At least some forms of cancers are generated and supported by a small population of cancer stem cells, a malfunctioning, rapidly growing mirror of the healthy tissue environment in which large number of somatic cells are supported by a small number of stem cells. It is the presence of these cancer stem cells that makes it challenging to permanently clear cancer from a patient - if only a few such cells survive, the cancer will return, and the present generation of cancer treatments cannot reliably remove 100% of the targeted cells. Looking on the bright side, if a method of selectively targeting and destroying cancer stem cells could be developed, then this could be a very useful approach to cancer therapeutics. While it is still up for debate as to what degree of useful, exploitable similarity exists between the cancer stem cells that have been identified in cancers of various different types, the research here makes for interesting reading in this context. It strongly suggests that these similarities exist and are broadly present in many tissue types.
"Cancer stem cells", also known as tumor-initiating cells (TIC), appear to cause relapses after radiation and chemotherapy because a single surviving TIC can cause a new tumor to grow. In addition, they appear to be the main cause of metastasis. Effective tumor treatment must therefore aim to kill off TICs as extensively as possible. To this end, a "probe" that marks these cancer stem cells would be useful so that they become visible. Although there are markers that also recognize TICs associated with some types of cancer, no universal, selective probe for cancer stem cells has been found.
Researchers have now succeeded in finding such a probe. They were able to show that their new probe, a fluorescent dye, selectively stains TICs from a broad variety of cancers, including tumors of the lung, central nervous system, breast, kidney, ovary, colon, and prostate, as well as melanomas. Healthy cells and "ordinary" tumor cells were not marked. At high concentrations, the dye also demonstrates considerable cytotoxicity toward TIC, while other cells are barely affected.

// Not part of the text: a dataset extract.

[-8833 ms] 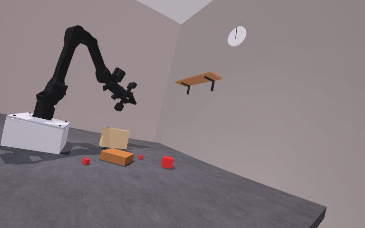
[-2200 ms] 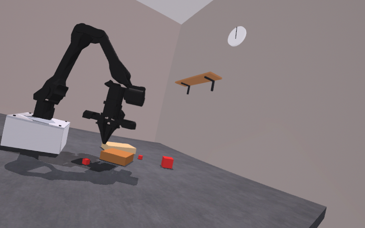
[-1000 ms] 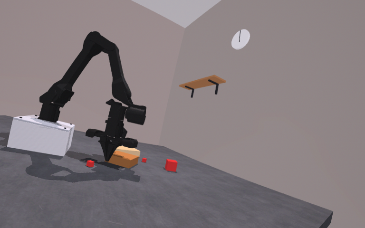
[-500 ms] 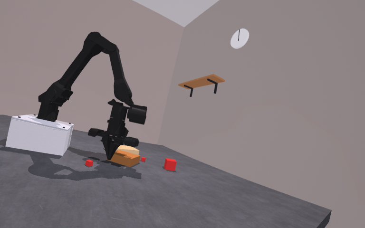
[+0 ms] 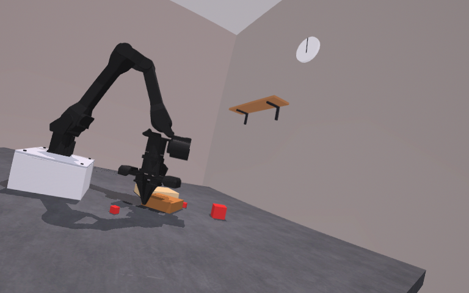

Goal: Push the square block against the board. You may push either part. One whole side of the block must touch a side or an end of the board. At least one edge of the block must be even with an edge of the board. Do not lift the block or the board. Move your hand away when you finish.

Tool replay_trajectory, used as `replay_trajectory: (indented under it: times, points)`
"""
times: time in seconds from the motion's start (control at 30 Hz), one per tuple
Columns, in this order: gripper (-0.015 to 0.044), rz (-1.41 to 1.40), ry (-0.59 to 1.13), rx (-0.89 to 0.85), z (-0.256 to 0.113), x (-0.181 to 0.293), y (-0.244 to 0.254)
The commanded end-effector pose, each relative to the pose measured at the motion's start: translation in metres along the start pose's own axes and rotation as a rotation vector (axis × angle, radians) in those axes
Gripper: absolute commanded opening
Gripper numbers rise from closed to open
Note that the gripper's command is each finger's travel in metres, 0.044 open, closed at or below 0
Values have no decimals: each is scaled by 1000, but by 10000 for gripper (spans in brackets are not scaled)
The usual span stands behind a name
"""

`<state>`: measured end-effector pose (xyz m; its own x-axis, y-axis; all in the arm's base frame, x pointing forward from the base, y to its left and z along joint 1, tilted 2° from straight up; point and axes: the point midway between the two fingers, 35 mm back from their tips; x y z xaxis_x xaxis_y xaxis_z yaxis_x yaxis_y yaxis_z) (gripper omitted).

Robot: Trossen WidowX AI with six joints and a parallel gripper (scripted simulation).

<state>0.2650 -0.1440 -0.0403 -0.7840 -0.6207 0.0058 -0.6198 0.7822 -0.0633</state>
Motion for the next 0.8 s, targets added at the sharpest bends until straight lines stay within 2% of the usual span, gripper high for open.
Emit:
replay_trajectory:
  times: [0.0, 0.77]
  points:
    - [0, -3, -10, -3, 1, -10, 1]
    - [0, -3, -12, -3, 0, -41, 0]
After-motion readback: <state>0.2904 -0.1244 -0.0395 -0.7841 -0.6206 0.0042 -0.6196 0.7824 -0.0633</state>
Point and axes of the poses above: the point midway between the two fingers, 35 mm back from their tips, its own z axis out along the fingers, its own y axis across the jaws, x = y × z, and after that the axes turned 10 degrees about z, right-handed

The researchers discovered that their probe, named TiY (for tumor-initiating cell probe yellow), recognizes vimentin, which is a molecule in the cytoskeleton. Vimentin is more concentrated in epithelial cells when they transform into mesenchymal cells. Epithelial cells form the tissue that covers the inner and outer surfaces of the body, forming a boundary with the environment. The cells are polar, meaning that the side facing toward the underlying tissue and the side directed outward toward the lumen are different. The cells are also firmly integrated into the cell wall. When they transform into mesenchymal cells, they lose their polarity, are freed from the cell structure, and may wander. This process plays an important role in the development of embryos and healing of wounds. It is also involved in the metastasis of tumors.